## TASK PROMPT
For each line of the listing that includes the word "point", show the whole line.

####################

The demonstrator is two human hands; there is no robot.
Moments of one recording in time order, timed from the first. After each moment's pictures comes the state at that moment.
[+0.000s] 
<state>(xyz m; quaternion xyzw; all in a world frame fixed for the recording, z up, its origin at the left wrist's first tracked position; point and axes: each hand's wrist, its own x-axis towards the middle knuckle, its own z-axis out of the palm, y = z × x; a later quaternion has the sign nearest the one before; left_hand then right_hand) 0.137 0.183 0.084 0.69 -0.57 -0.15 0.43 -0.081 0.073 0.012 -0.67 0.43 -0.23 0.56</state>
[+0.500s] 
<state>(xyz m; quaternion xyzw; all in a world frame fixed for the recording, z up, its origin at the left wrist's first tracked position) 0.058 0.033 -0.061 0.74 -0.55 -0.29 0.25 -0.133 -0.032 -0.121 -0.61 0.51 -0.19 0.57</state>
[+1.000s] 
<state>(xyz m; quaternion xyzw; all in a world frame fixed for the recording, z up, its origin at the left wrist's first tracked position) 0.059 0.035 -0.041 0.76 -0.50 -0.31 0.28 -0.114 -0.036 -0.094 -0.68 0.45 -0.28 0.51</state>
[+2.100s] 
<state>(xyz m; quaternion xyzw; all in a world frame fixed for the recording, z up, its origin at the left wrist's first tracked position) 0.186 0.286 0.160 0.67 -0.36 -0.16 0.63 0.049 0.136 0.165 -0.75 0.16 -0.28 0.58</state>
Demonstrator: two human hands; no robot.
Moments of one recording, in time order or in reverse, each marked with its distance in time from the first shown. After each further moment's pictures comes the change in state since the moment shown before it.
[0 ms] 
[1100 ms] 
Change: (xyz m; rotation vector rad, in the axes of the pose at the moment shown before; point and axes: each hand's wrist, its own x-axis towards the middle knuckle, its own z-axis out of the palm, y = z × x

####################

## RESPONSE
<state>(xyz m; quaternion xyzw; all in a world frame fixed for the recording, z up, its origin at the left wrist's first tracked position; point and axes: each hand's wrist, its own x-axis towards the middle knuckle, its own z-axis out of the palm, y = z × x; a later quaternion has the sign nearest the one before; left_hand then right_hand) 0.137 0.183 0.084 0.69 -0.57 -0.15 0.43 -0.081 0.073 0.012 -0.67 0.43 -0.23 0.56</state>
Change: (xyz m; rotation vector rad, in the axes of the pose at the moment shown before; point and axes: each hand's wrist, its own x-axis towards the middle knuckle, its own z-axis out of the palm, y = z × x

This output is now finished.